Moreover, retail e-commerce has nearly doubled in the last three years, going to $54 billion in 2018 from $29.8 billion in 2015, figures that have definitely fueled MercadoLibre’s own growth. In 2018, the company sold more than 334 million items, amounting to over $12 billion of gross merchandise volume. Payment transactions on MercadoPago, its payments business unit, increased by 70 percent during 2018, totaling 389 million transactions and $18 billion of total payment volume, the company said.
At the same time, these are nascent numbers: some 400 million people are still without bank accounts or credit histories in the region.
In terms of the other big investor being announced in this round, Dragoneer is a legendary and very experienced investor when it comes to interesting opportunities in e-commerce. The company has stakes in other giant regional e-commerce marketplaces like Alibaba and Flipkart; disruptive “gig economy” leaders like Airbnb, Uber, DoorDash and Instacart, as well as a plethora of other huge startup names like Slack and Snap. It seems MercadoLibre is currently the top bet for not only competing against the likes of Amazon, but a range of smaller local players that are also looking to tap into this quickly expanding economy — in other words, the same opportunity SoftBank is chasing, but from the other end of the field.
“Through its investments in FinTech, logistics, and customer experience, MercadoLibre is solidifying its leading market position in e-commerce and digital payments across Latin America, and we believe we are witnessing a major tipping point in the region,” said Marc Stad, founder and managing partner of Dragoneer Investment Group, in a statement.
“We’ve known Marcos and his team for over a decade and are thrilled to partner with them through this high growth and transformative period.” Goldman Sachs is acting as sole financial advisor to MercadoLibre on the PayPal and Dragoneer investments, and Cleary Gottlieb is serving as MercadoLibre’s legal advisor.
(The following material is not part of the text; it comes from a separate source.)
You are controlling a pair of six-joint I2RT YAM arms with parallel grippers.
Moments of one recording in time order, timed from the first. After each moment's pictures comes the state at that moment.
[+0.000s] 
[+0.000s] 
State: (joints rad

Goldman Sachs, J.P. Morgan and Morgan Stanley are acting as joint bookrunners on the public equity offering.
As a side note, it’s interesting to consider the approach that MercadoLibre is taking with this round. PayPal’s investment is coming in the form of a purchase of common stock, while Dragoneer’s is coming by way of an affiliate that has agreed to purchase $100 million of Series A perpetual convertible preferred stock, with the rest to be raised publicly. When you consider how Lyft, and likely Uber, and many other very highly valued, high-profile scaled startups are likely also to list publicly, this could end up being a route that we see getting used more often when these companies, which are all still operating at a loss and will need to raise capital, might opt to take, too.